What the task asks: The records that follow are to be repeated in full, with no pictures retained.

Entries supplied:
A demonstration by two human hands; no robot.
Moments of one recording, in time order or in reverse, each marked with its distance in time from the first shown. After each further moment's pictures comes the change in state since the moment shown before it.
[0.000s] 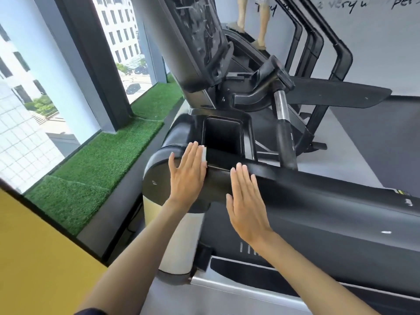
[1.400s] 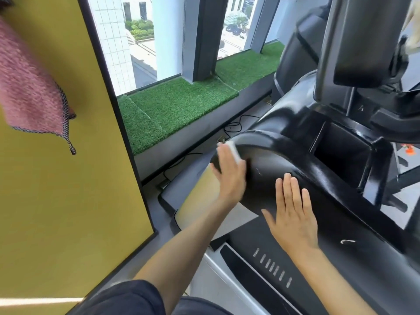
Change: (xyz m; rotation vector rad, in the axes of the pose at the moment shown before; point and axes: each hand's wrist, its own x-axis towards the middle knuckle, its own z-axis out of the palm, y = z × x) left_hand -0.042 -0.065 0.042 -0.802 0.000 -0.906; right_hand 0.035 -0.023 0.081 -0.482 -0.149 -0.433
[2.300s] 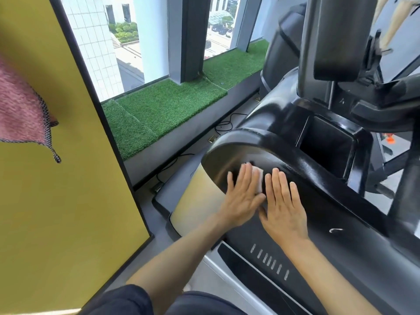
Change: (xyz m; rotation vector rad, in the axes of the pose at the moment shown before) left_hand -0.047 -0.025 0.023 0.494 -0.303 0.538; right_hand 0.000 -0.001 0.001 -0.071 0.051 -0.010
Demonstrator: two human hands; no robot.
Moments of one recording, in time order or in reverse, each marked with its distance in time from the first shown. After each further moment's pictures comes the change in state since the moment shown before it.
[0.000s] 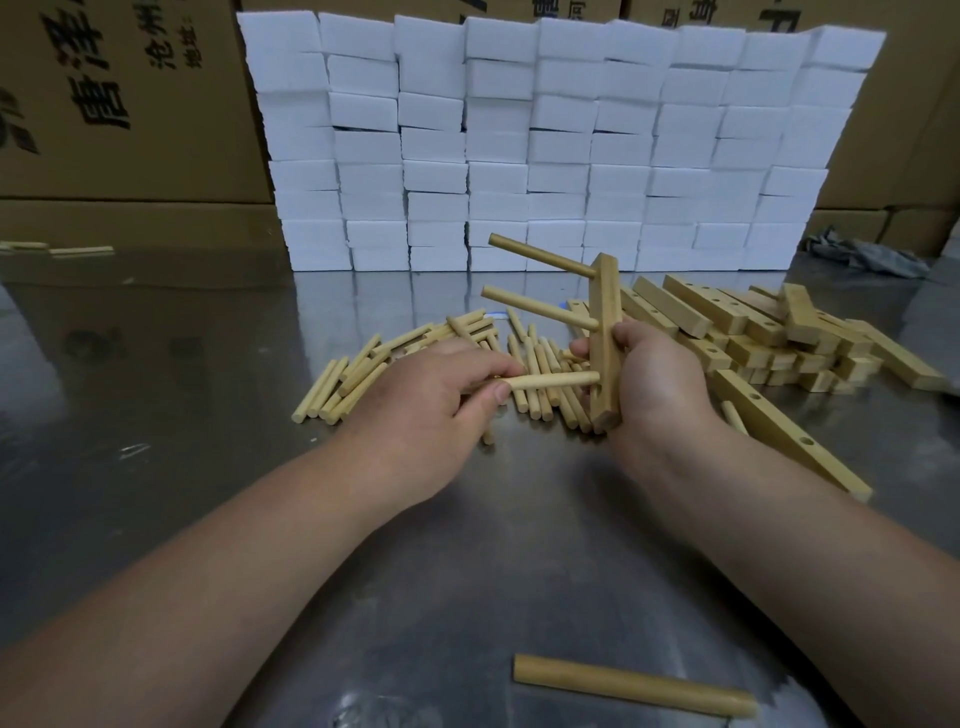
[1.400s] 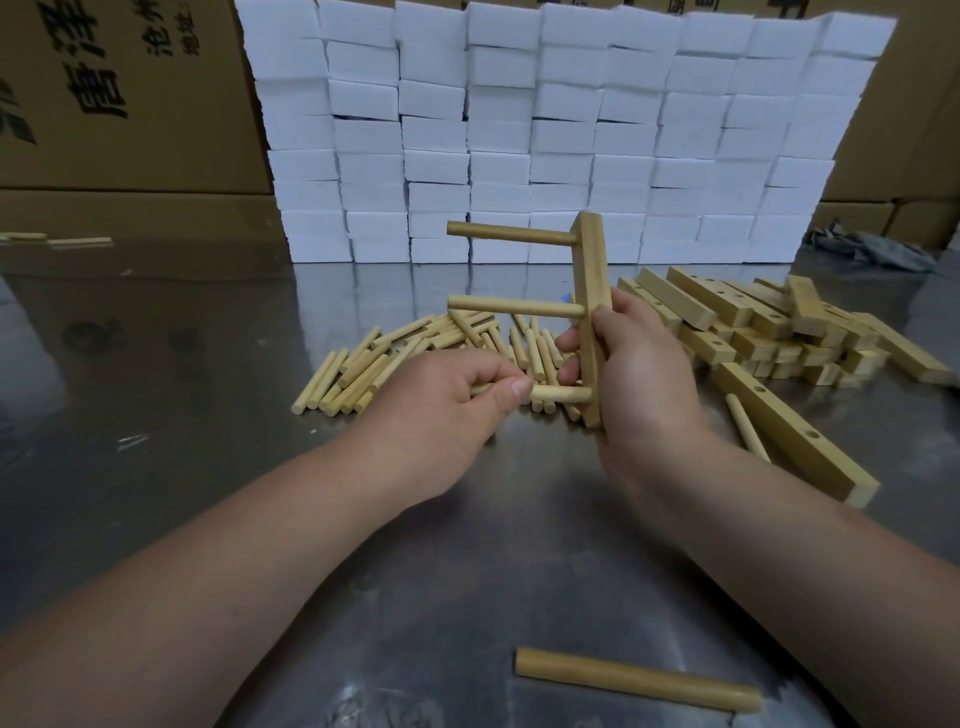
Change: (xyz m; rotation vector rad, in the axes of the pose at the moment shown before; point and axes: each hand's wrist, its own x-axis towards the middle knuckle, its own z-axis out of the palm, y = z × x) left_hand -0.004 0.010 0.003 -0.215 -0.069 -0.199; right_hand -0.028 0.000 0.005 -0.076 -0.193 -0.255
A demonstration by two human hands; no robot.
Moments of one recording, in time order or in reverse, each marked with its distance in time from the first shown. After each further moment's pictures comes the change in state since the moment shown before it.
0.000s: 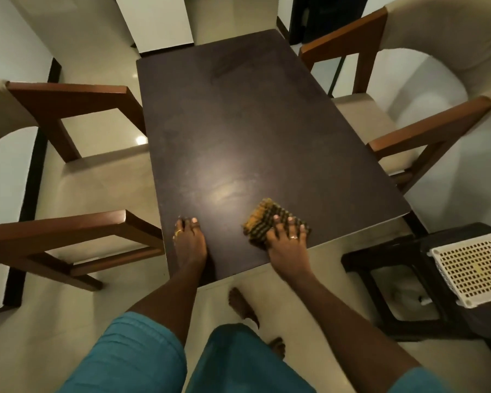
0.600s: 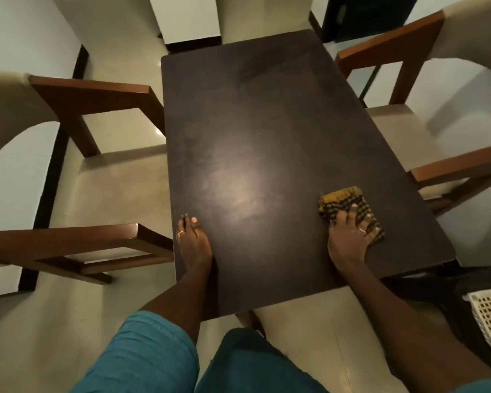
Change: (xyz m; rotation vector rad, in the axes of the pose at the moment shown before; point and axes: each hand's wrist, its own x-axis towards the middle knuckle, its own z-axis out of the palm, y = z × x) left_hand 0.061 0.016 0.011 -0.062 0.167 -0.020; right_hand 0.095 0.071 -0.035 0.122 0.170 0.399
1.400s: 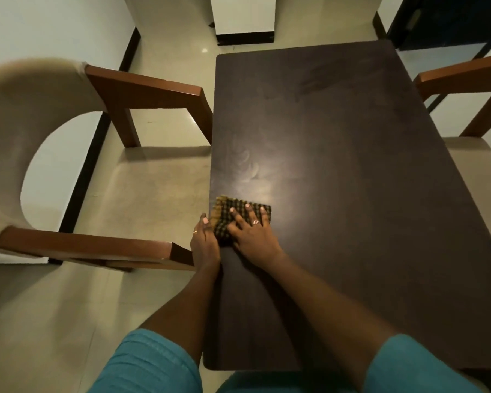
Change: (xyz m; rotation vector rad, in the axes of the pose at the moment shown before) left_hand 0.086 0.012 -0.023 -0.124 0.032 -0.080; right_hand 0.011 -0.257 0.030 -0.145 -0.167 -1.078
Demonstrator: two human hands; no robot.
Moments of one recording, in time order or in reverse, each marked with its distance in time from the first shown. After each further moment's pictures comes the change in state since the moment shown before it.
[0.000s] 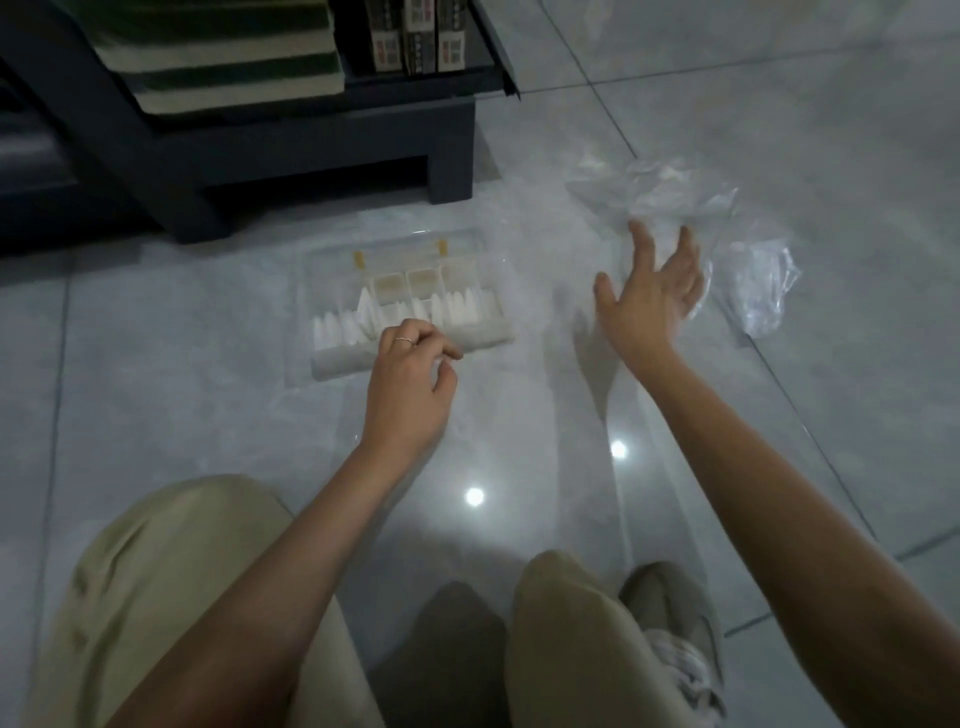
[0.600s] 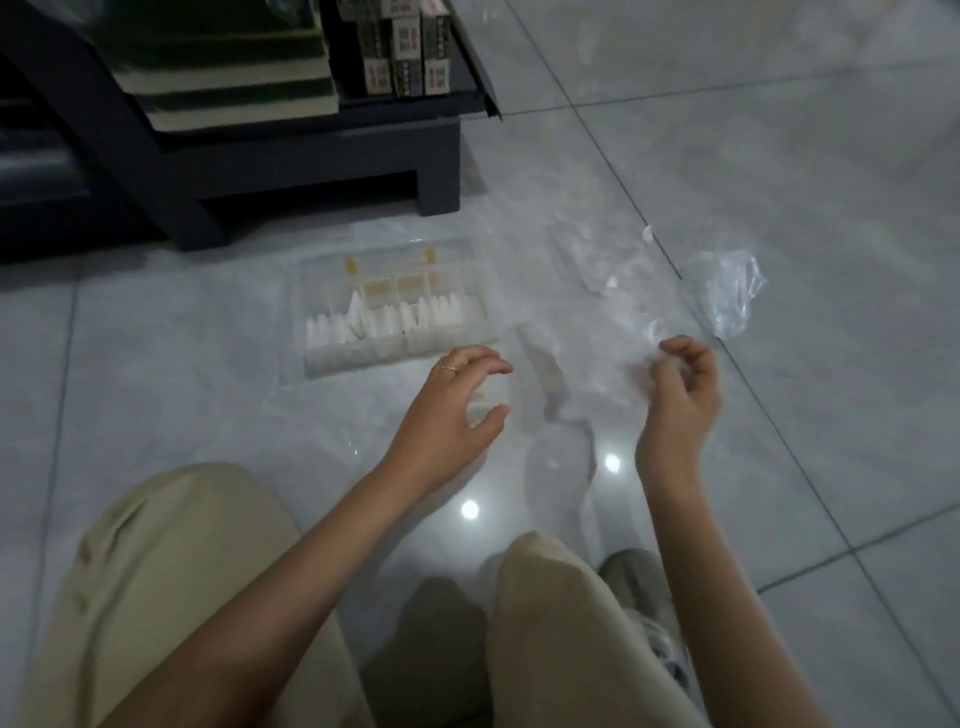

Written answer:
A demonstration by two human hands; no robot.
Moments of one recording, in time order or in reverse, each marked with its distance in time from the first shown. After each further moment's pictures comes the change in state since the moment shown before it.
[0.000s] 
[1.400s] 
Change: (xyz m; rotation vector rad, in the axes of the pose at the moment shown before; point and axes: each hand's wrist, its own x-axis towards the middle knuckle, its own z-axis out of the palm, y = z × x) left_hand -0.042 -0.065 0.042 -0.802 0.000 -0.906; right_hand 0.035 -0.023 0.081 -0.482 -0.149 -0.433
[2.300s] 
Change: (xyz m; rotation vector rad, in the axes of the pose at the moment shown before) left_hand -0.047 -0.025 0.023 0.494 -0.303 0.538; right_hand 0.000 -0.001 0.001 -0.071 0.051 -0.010
Demonstrator: two human hands; no robot.
Moments of one recording, in time order or in reverse, each marked with its distance in time from the first shown. After each further moment's pictures comes the change in state since the moment shown before it.
[0.000s] 
[1.400s] 
Change: (xyz m; rotation vector rad, in the axes of the pose at the moment shown before; point and axes: each hand's wrist, its own x-axis towards the middle knuckle, its own z-axis out of the palm, y = z × x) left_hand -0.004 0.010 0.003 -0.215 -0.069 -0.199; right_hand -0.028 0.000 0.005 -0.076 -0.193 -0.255
A demonstration by two human hands; no robot.
Moments of one recording, in time order or in reverse, each marked with its distance in time from the first shown. After each further moment's pictures comes the change in state since the moment shown before it.
0.000s: 
0.600s: 
Change: (xyz m; rotation vector rad, in the axes of the pose at the moment shown before; point and axes: each hand's wrist, its own x-axis towards the middle knuckle, its own z-axis out of the palm, y = z × x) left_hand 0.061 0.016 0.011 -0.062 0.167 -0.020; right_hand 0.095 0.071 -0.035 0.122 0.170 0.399
1.400s: 
Change: (xyz m; rotation vector rad, in the axes of the pose at the moment shown before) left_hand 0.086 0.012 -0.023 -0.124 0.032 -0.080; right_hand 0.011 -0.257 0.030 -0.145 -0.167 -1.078
Demonstrator: two human hands; no robot.
Moments of one recording, in time order or in reverse, each marked with its distance in time from the first shown. After each further moment's pictures comes the change in state since the moment shown before it.
[0.000s] 
[0.600s] 

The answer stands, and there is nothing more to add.